_Problem description:_ From the records below, copy each line that has the word "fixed" in it.

▬▬▬▬▬▬▬▬▬▬

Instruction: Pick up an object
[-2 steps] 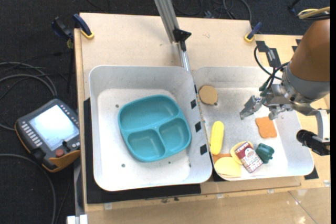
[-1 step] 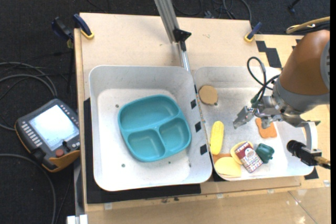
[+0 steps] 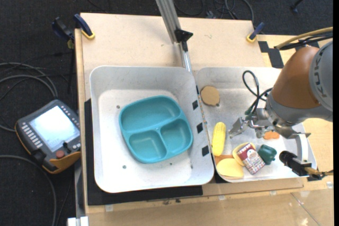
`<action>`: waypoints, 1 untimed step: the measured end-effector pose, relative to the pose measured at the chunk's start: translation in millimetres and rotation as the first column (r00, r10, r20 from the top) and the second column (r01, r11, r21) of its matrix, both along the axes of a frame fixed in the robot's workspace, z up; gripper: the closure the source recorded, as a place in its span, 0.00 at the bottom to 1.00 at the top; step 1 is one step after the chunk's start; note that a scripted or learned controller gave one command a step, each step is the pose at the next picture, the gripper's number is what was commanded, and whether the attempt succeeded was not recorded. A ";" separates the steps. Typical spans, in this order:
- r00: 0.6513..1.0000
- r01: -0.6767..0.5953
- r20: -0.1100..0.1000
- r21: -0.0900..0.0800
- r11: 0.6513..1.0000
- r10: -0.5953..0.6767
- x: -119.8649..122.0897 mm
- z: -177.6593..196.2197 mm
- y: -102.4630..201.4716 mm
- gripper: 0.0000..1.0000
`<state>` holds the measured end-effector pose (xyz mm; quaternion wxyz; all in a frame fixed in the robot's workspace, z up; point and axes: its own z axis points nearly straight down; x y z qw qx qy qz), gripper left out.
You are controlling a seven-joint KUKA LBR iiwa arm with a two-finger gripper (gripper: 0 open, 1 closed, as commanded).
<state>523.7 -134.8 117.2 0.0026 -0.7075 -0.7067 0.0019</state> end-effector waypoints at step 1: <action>1.000 -0.001 0.007 -0.001 1.000 0.001 2.0 13.6 0.2 1.00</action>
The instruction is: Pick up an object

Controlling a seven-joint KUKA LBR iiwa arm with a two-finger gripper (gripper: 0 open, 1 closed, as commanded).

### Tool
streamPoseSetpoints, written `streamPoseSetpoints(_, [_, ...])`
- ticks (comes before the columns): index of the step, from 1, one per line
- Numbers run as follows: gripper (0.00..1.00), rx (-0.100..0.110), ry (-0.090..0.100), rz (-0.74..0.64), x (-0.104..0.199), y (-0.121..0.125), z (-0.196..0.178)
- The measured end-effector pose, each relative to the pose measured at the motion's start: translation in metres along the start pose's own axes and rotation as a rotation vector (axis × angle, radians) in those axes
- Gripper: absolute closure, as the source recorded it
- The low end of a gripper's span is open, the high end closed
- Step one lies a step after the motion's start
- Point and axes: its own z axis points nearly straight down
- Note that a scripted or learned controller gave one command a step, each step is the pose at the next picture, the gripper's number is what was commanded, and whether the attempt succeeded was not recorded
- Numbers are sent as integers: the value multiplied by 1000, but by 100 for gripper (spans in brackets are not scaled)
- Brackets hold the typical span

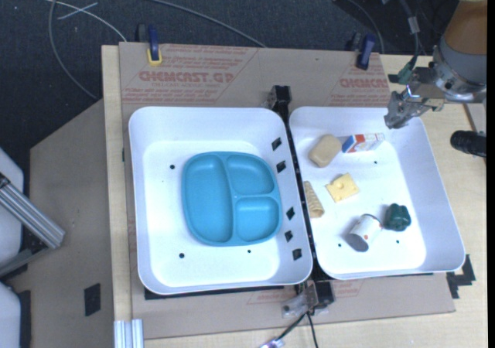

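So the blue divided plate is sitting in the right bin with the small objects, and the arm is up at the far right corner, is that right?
Not quite. The blue divided plate lies alone in the left bin, as the camera view shows. The small objects, such as the yellow block and the green piece, are in the right bin. The gripper is indeed at that bin's far right corner.

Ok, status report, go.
Gripper over right bin's far corner, carrying nothing. Tube nearest, untouched. Bread, cheese, cup further in, nothing blocking.
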Motion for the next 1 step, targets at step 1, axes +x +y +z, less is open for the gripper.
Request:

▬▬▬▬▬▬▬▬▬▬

_Result:_
`<action>`: waypoints, 1 untimed step: the measured end-effector pose, relative to the pose measured at the chunk's start: translation in millimetres and rotation as the first column (r00, r10, r20 from the top) and the second column (r01, r11, r21) of its matrix, both along the axes of a frame fixed in the robot's workspace, z up; gripper: the closure the source recorded, as a place in its span, 0.00 at the bottom to 1.00 at the top; step 1 is one step after the chunk's start; note that a scripted or learned controller gave one command a step, each step is the pose at the next picture, the gripper's number is what was commanded, and whether the attempt succeeded was not recorded. A ";" separates the steps. Typical spans, in this order:
`<state>` holds the measured end-effector pose (xyz mm; quaternion wxyz; all in a frame fixed in the robot's workspace, z up; point and axes: its own z axis points nearly straight down; x y z qw qx qy qz), gripper left out.

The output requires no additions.